4. However, coming to the main issue of valuation of the impugned vehicles, we find merit in the submission of the ld. advocate that there was scope for adopting other methods of valuation when the declared value could not be accepted under the transaction value method.  This is a case where the transaction is not a sale transaction but a free supply from a related party.  Hence, the Customs authorities have rightly come to the conclusion that the first method of valuation i.e. transaction value method cannot be applied under the Customs Valuation Rules, which have been formulated on the basis of the WTO Agreement on Customs valuation. When the first method of valuation based on transaction value cannot be applied, the subsequent methods based on comparative value of identical and similar goods are required to be applied under the Rules.  In the present case, there were no imports of identical or similar goods before the impugned imports. But, we gather that subsequently, the appellants themselves have made regular imports of similar vehicles not as free supplies but for commercial purposes.  We are also given to understand that valuation of those vehicles imported subsequently are yet to be finalized.  In the event of finalization of valuation of the similar vehicles imported subsequently, it would be reasonable to base the valuation of the impugned vehicles on the value arrived at for such subsequent imports in the absence of other contemporaneous imports.
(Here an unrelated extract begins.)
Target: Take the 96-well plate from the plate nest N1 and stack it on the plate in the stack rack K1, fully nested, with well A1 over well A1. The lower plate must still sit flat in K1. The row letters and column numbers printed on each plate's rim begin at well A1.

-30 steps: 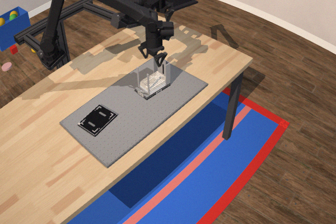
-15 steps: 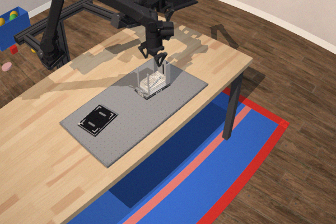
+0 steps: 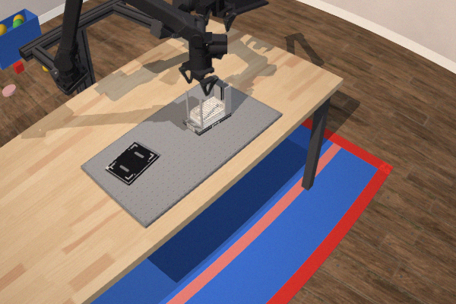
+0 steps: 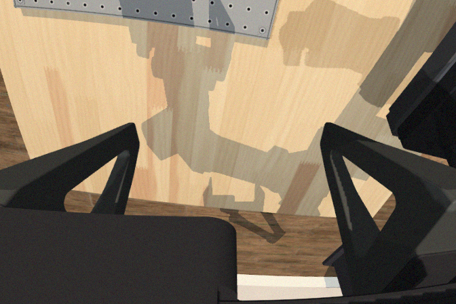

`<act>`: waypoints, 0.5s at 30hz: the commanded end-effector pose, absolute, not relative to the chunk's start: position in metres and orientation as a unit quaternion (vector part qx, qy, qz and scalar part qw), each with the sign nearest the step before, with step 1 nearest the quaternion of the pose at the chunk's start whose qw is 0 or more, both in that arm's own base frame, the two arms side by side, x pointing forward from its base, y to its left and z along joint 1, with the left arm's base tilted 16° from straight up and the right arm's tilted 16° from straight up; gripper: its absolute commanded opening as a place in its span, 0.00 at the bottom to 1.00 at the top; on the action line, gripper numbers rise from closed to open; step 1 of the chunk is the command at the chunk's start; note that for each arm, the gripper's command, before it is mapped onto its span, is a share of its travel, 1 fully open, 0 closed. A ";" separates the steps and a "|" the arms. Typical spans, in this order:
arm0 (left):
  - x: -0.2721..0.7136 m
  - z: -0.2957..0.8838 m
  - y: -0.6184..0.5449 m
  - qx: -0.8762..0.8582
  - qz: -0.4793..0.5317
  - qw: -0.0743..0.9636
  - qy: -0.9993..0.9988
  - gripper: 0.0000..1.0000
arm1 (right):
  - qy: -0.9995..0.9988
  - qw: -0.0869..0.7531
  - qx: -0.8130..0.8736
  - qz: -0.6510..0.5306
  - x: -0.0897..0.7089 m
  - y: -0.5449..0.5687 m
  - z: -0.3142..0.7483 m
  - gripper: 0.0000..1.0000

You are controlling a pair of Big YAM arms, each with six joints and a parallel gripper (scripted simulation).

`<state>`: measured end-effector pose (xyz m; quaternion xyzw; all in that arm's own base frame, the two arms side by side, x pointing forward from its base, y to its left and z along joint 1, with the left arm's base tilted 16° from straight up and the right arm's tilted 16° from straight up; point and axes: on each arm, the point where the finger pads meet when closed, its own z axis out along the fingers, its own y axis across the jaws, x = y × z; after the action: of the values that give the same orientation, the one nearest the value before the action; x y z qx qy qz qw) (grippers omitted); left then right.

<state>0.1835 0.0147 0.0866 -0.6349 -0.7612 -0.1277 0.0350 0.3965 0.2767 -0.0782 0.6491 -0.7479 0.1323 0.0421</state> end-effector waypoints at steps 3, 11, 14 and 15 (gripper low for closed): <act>0.187 0.094 0.017 -0.634 -0.132 0.029 -0.762 1.00 | -0.747 0.013 0.651 0.132 0.409 0.267 -0.057 1.00; 0.187 0.094 0.017 -0.634 -0.132 0.029 -0.762 1.00 | -0.747 0.014 0.651 0.133 0.406 0.247 -0.053 1.00; 0.187 0.094 0.017 -0.634 -0.132 0.029 -0.762 1.00 | -0.747 0.014 0.651 0.133 0.404 0.237 -0.052 1.00; 0.187 0.094 0.017 -0.634 -0.132 0.029 -0.762 1.00 | -0.747 0.014 0.651 0.133 0.403 0.234 -0.051 1.00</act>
<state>0.1835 0.0147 0.0866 -0.6349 -0.7612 -0.1277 0.0350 0.3895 0.2378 -0.0673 0.6497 -0.7476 0.1319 0.0392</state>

5. If that is not possible, the Customs Valuation Rules also prescribe methods based on deductive value and computed value.  Under the deductive value method, the price of subsequent sale of the impugned goods are required to be taken as basis for arriving back at the customs value. Since the impugned goods, in this case, were not imported for subsequent sale, this method, therefore, may not be appropriate. However, there does not appear to be any reason why the computed value method of valuation based on the costing of the vehicles in the country of manufacture cannot be applied. Since the supplier and the appellants are parts of a big multi-national group and would have elaborate accounts maintained for the relevant period, there is no reason why they should not cooperate with the customs authorities to determine the customs value for the impugned vehicles under the computed value method. We, therefore, think it proper to set aside the impugned order and remand the matter for re-determination of the value applying one of the valid methods of customs valuation. We also direct the appellants to fully cooperate with the customs authorities in the fresh determination.  All other issues including the issue of redetermining the penalty are kept open.  The adjudicating Commissioner shall give an adequate opportunity of hearing to the appellants before passing a fresh order.

6. The appeal is thus allowed by way of remand.